Cara Unik Mengenang Anjing Kesayangan, Abu Kremasi Dijadikan Eyeliner
Anjing ini telah menemani pemiliknya selama dua dekade.
Seorang wanita dari Inggris mengambil langkah yang unik untuk mengenang anjing tercintanya yang telah menemaninya selama dua puluh tahun.
Claire Hobson, seorang seniman rias permanen, memutuskan untuk mencampurkan abu anjing peliharaannya ke dalam tinta tato eyeliner semi permanen agar hewan tersebut tetap menjadi bagian dari kehidupannya.
Patch, anjing kesayangan Hobson, meninggal setelah dua dekade bersama sang pemilik. Kehilangan ini membuat Hobson merasa belum siap untuk melepaskan kenangan tentang hewan peliharaannya, seperti yang dikutip dari laman Oddity Central, Selasa (9/6/2026).

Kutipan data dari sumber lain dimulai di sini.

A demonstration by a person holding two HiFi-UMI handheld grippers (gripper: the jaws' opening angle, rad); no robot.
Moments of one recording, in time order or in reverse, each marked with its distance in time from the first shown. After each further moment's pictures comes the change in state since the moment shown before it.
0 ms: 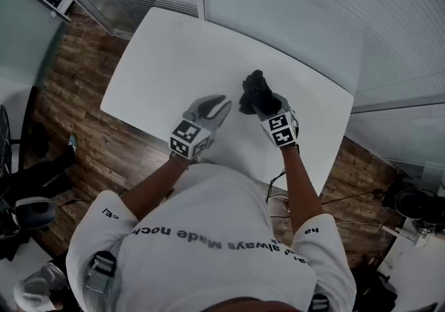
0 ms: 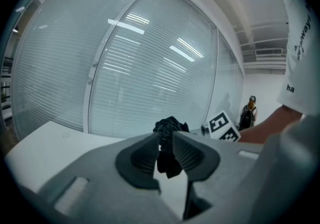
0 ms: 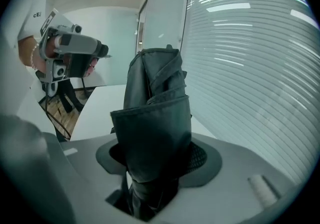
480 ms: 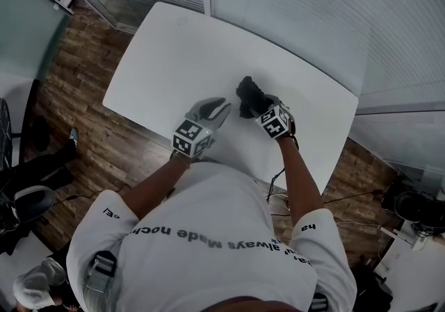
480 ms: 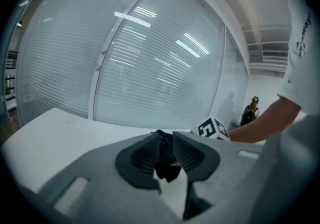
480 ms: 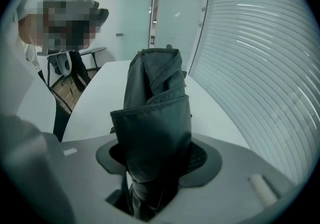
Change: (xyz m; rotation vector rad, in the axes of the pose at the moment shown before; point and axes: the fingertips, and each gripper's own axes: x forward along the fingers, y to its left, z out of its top) left arm -0.003 0.023 -0.040 -0.062 0.063 0.023; right arm 0.064 0.025 -0.053 -0.114 0.231 0.124
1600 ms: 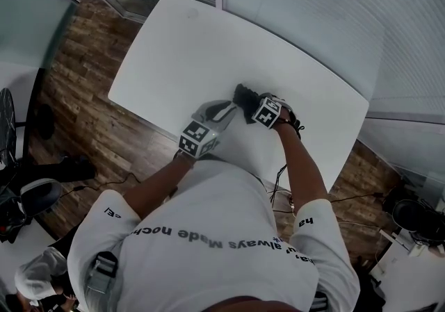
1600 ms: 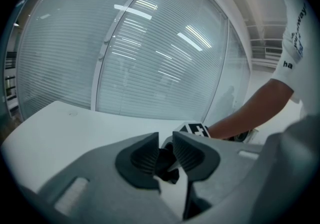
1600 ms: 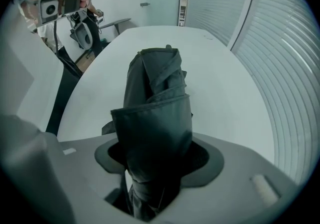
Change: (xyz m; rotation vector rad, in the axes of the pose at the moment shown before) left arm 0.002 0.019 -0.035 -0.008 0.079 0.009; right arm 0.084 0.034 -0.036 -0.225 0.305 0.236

Dalam sebuah wawancara di program televisi This Morning ITV, Hobson menjelaskan bahwa gagasan ini muncul saat ia bersiap untuk pindah ke Dubai. Ia merasa tidak ingin membawa abu Patch ke mana pun di dalam koper setiap kali berpindah antara dua negara tempat tinggalnya.
"Saya berpikir, banyak orang membuat tato untuk mengenang orang yang mereka cintai. Jadi mengapa tidak mencampurkan abu Patch ke dalam tato eyeliner saya?" ujarnya.
Meskipun menyadari bahwa idenya terdengar tidak biasa, Hobson kemudian menghubungi seorang seniman rias yang ia kenal untuk merealisasikan gagasan tersebut.
Keduanya sepakat untuk menggunakan sedikit abu Patch yang akan dicampurkan ke dalam tinta eyeliner sebelum disuntikkan ke kelopak mata Hobson.
Menurut Hobson, keputusan ini didasari oleh ikatan emosional yang mendalam dengan Patch. Ia menggambarkan anjingnya sebagai sosok yang setia, konsisten, dan selalu memberikan kasih sayang tanpa syarat.
"Anjing selalu ada setiap hari. Mereka menyambut Anda saat pulang dan memberikan cinta yang tulus tanpa pamrih," katanya.
Tato eyeliner yang dihasilkan bersifat semi permanen dan dapat bertahan selama beberapa tahun. Namun, Hobson mengaku masih menyimpan sisa abu Patch agar dapat digunakan kembali ketika tato tersebut memerlukan perbaikan atau penyegaran di masa depan.
Dengan cara ini, Hobson merasa bahwa kenangan tentang anjing kesayangannya akan terus bersamanya dalam jangka waktu yang lama.